ABOUT THIS TASK: For the records below, give the count of lines holding the word "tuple" and nothing more.

Stored items:
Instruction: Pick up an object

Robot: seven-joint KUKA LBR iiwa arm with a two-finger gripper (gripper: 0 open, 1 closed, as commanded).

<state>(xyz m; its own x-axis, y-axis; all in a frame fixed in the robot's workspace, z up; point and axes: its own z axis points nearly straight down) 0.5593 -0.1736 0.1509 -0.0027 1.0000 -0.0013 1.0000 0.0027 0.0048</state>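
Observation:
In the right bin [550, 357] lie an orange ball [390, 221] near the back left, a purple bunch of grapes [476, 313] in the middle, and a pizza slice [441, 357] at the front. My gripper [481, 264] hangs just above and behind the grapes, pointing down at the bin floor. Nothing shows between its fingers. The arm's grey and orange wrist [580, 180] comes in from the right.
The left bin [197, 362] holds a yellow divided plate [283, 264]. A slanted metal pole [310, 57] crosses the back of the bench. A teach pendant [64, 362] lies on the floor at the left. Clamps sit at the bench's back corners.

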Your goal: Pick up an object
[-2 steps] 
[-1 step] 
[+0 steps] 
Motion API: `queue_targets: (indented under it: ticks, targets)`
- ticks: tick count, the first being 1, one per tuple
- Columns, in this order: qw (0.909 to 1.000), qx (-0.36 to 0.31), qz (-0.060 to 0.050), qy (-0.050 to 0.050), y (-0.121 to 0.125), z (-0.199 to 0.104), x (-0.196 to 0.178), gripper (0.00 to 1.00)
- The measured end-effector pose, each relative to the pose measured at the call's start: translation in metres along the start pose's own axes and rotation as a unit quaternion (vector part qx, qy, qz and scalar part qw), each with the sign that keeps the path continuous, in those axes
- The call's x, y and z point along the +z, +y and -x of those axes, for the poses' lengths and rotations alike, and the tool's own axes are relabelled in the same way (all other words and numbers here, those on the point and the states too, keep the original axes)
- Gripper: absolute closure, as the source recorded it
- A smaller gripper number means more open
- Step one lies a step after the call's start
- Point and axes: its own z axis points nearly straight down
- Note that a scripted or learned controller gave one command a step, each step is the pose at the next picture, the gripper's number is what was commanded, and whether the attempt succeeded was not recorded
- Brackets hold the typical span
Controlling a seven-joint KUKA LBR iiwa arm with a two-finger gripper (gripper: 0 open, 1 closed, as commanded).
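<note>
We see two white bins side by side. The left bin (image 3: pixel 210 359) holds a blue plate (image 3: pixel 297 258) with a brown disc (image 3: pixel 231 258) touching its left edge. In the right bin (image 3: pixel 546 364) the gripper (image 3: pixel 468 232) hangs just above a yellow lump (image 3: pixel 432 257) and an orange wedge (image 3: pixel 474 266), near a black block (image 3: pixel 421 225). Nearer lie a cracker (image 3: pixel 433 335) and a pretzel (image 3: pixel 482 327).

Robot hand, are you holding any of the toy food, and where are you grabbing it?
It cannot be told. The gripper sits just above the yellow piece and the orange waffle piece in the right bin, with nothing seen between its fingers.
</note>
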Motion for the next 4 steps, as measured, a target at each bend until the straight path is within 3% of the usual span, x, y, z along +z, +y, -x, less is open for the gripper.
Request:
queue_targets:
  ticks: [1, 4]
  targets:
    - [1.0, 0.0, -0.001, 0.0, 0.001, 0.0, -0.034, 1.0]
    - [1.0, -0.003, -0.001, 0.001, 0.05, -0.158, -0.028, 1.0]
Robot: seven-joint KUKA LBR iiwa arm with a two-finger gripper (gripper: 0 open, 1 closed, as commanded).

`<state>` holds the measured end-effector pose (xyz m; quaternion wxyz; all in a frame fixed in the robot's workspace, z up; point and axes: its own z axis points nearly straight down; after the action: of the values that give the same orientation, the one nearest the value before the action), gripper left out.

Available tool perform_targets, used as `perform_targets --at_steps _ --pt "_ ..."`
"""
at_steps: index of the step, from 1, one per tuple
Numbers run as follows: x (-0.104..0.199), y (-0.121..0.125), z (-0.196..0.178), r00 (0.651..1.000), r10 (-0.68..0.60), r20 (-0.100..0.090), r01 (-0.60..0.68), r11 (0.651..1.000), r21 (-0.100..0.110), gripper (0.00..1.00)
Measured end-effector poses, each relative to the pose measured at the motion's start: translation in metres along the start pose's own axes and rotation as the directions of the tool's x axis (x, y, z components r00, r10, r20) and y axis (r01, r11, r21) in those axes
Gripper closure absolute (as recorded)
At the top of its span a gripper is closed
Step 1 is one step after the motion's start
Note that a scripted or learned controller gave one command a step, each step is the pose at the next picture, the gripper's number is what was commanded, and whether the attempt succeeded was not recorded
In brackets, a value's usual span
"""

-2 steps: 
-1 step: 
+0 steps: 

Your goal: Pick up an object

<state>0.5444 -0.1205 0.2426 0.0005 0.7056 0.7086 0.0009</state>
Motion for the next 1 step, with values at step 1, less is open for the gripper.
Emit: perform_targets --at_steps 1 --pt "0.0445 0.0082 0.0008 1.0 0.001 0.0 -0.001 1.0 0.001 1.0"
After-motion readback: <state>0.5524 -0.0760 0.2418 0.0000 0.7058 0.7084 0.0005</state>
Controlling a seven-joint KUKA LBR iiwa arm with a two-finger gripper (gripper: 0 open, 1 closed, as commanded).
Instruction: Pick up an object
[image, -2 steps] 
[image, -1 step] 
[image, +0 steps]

TASK ANSWER: 2